EXERCISE: Output the line containing "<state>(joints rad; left", then every remaining line of the entries below, exactly as written and with no other text.

---

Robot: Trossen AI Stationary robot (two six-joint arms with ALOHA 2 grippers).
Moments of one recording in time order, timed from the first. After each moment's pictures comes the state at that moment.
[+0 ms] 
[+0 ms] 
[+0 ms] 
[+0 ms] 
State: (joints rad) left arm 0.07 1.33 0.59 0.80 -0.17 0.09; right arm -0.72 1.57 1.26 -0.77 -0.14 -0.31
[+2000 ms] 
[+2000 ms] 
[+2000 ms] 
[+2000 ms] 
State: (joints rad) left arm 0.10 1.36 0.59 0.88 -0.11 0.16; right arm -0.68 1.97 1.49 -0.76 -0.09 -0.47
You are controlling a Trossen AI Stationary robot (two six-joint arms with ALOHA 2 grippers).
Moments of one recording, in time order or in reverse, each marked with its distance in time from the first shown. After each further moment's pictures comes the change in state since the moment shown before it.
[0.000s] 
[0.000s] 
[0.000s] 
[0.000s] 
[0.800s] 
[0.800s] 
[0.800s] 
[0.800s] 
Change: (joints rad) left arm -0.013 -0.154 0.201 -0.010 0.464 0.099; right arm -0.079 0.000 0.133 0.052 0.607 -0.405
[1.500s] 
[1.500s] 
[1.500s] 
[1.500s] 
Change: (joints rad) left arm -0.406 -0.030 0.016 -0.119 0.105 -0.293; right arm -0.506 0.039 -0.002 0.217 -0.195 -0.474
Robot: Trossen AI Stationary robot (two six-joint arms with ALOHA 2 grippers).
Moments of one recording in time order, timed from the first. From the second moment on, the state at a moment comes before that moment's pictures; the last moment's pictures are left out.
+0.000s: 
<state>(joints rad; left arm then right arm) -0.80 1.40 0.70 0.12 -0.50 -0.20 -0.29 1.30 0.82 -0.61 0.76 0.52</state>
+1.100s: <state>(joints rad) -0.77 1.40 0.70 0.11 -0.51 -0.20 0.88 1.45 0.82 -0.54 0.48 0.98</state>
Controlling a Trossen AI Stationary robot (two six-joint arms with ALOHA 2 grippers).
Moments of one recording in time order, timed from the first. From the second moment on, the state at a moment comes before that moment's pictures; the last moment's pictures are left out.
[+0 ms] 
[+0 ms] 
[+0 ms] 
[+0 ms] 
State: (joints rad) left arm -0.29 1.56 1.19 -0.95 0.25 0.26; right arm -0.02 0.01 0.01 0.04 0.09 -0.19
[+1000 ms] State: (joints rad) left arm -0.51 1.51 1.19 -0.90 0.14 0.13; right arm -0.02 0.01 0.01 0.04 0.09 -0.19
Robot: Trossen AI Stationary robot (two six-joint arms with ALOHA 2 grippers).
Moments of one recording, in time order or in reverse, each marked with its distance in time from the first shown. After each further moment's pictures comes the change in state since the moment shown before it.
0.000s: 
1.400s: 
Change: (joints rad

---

ANSWER TO THE PROBLEM:
<state>(joints rad; left arm then right arm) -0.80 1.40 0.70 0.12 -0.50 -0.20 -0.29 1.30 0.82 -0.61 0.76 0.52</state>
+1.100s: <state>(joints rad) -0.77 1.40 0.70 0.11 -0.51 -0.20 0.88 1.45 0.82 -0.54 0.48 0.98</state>
Controlling a Trossen AI Stationary robot (two six-joint arms with ALOHA 2 grippers).
Moments of one recording in time order, timed from the first. From the second moment on, the state at a moment comes before that moment's pictures; the last moment's pictures are left out.
[+0 ms] 
[+0 ms] 
[+0 ms] 
[+0 ms] 
State: (joints rad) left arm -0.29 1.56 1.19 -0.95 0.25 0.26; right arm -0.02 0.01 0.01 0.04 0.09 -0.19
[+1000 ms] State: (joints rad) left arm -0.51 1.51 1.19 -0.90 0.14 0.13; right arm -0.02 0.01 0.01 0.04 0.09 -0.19
Robot: Trossen AI Stationary robot (two six-joint arms with ALOHA 2 grippers).
Moments of one recording, in time order or in reverse, each marked with its distance in time from the first shown. After each further moment's pictures comes the change in state since the moment shown before it.
0.000s: 
1.400s: 
Change: (joints rad

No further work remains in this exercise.